A few years ago, I wrote my first article about data science and project management. Since then, I have done several data science projects, mostly as the data scientist myself, but as it happens, as a data scientist, you cannot just spend your time building models. In fact, you will spend most of your time to understand the business requirements.
IBM’s Watson tv commercials have fueled the expectation that Artificial Intelligence is something that can easily be installed and applied to a huge variety of different problems, no matter what industry. In reality, though, not all Watson projects are successful. And this is not only a problem of IBM. AI projects or even Machine Learning projects as a subset of AI are a challenge to a lot of companies.
If we look at the PMBOK definition of a project, the notion of creating of something new is an essential part of a project. For traditional projects in other domains, often enough, clients, project managers and project team members already have some experience with respect to the industry. If you have built a house before, then it is easier for you to build the second house. The more houses you build, the easier it will get, even if these new houses have new requirements that you haven’t seen before. Also, clients do have a notion of what a house looks like because they have seen other houses. They also understand why some things take longer than others because they can relate to the physical world.
Data Science projects are different because clients usually don’t have any experience in this domain. And there are not too many experienced project teams or project managers that have done several projects in an industry to reproduce results for every possible question. A data science project will most likely not result in an application that automatically understands human speech and thinks like a human, just without the mistakes and a million times faster. But how can we manage our client’s expectations and at the same time understand what he really needs?
There is another difference: Houses are made of well-known materials. Data science projects usually rely on data, and often enough the data that is needed is not available and needs to be collected first or it is not available in the quantity or quality that is needed. Also, there is no proven way of making a data science project successful. In some cases, the results may not be as expected, be it due to the lack of sufficient data or that the algorithms simply cannot produce anything usable. Sometimes, we need to play around with the different data attributes (“features”) to understand which of them actually enable a machine to find usable patterns. We have been building houses for centuries now but only a few decades have been spent delivering AI or ML projects.

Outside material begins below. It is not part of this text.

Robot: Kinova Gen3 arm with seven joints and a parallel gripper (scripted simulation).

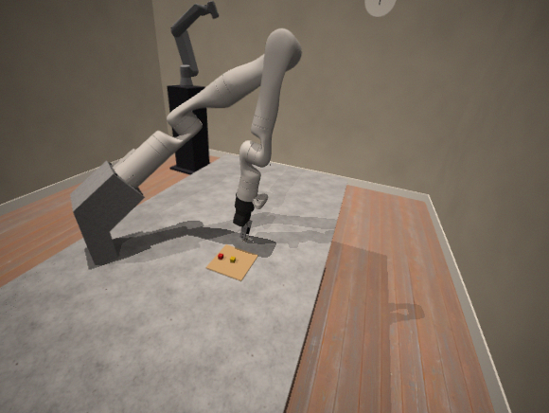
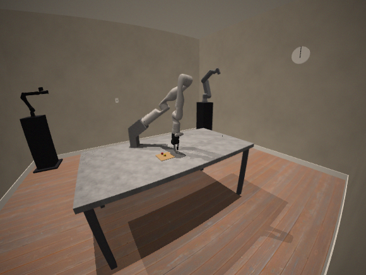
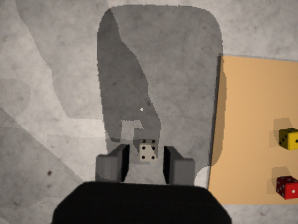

If understanding the business is the prerequisite for success, then it is of utmost importance that the business is committed to investing enough time for onboarding the project team and working with the team to collect the requirements and test early prototypes. If the goal is to increase productivity, then a data science project will mean decreased productivity during the project phase. This has to be made clear very early, and this may encounter resistance.
One of the best practices to ensure the success of a data science project is to define success very early in the project. The main question here is “When would you regard this project to be completed successfully?” Often, this question will be answered with KPIs that are not measurable. But that’s the point: If it is not measurable, then you cannot improve it. As a consequence, it is mandatory to go through this phase and come up with measurable KPIs.
KPIs, unfortunately, are not enough in most cases. A model can produce the best results in the world, but it is the business impact that plays a more important role than a model performance. A machine learning model can have the best performance in the world but may not have any business impact whatsoever.
Data science, as a consequence, is much more than just creating machine learning models. It is about creating business value by identifying the KPIs that really move the needle.